Wednesday 27 December 2017

WHAT A SOFT LOT WE ARE TODAY.

Watching the Christmas episode of 'Call the Midwife', I'm reminded of the extent to which our society has run away from anything difficult in recent years.

The programme was set in the winter of 1962-3, one of the coldest and hardest experienced in the UK in the last 100 years at least. Snow and freezing conditions set in on Boxing Day and lasted throughout January; as a schoolboy at the time, I remember seeing snow piled high at the sides of the roads as I made my way to school and, in a way, that is the point.

A couple of weeks ago, a couple of inches of snow led to mass closures of schools across the country; in my area, almost every school was closed for 2 or 3 days due to a smidgeon of snow and a bit of ice. Health and safety was, of course, the stated driving force but a desire to avoid difficulty was the real issue.

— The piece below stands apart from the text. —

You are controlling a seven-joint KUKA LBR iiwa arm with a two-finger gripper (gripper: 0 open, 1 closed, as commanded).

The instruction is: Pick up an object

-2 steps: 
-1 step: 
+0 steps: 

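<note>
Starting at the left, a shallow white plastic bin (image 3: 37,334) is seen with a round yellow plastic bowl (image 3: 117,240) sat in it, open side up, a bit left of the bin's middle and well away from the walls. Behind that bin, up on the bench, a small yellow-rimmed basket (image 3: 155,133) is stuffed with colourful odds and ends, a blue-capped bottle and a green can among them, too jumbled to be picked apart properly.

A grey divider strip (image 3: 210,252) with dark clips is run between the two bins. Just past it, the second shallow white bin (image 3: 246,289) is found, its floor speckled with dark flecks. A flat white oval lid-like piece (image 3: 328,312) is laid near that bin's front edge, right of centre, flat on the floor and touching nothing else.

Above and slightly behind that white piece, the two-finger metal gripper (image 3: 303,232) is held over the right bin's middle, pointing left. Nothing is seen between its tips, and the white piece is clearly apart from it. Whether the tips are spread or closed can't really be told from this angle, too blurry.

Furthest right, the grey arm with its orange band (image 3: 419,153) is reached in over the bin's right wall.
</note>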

Back in 1962-3, there was no such 'shut down'. Of course, there was huge disruption but people got on with life as best they could. Schools didn't shut up shop and I have no memories of any time off; in fact, people carried on finding their way to work, school or wherever else they needed to go; there was no alternative. There may have been feet of snow outside and ice on the windows inside (central heating barely existed), but we soldiered on without complaint and simply dealt with the problems that arose.

What a pity that 50 years of 'progress' has produced a population, and a society, so soft that it does nothing of the sort, and that can't cope with a few inches of snow and a couple of days of cold weather without running for cover.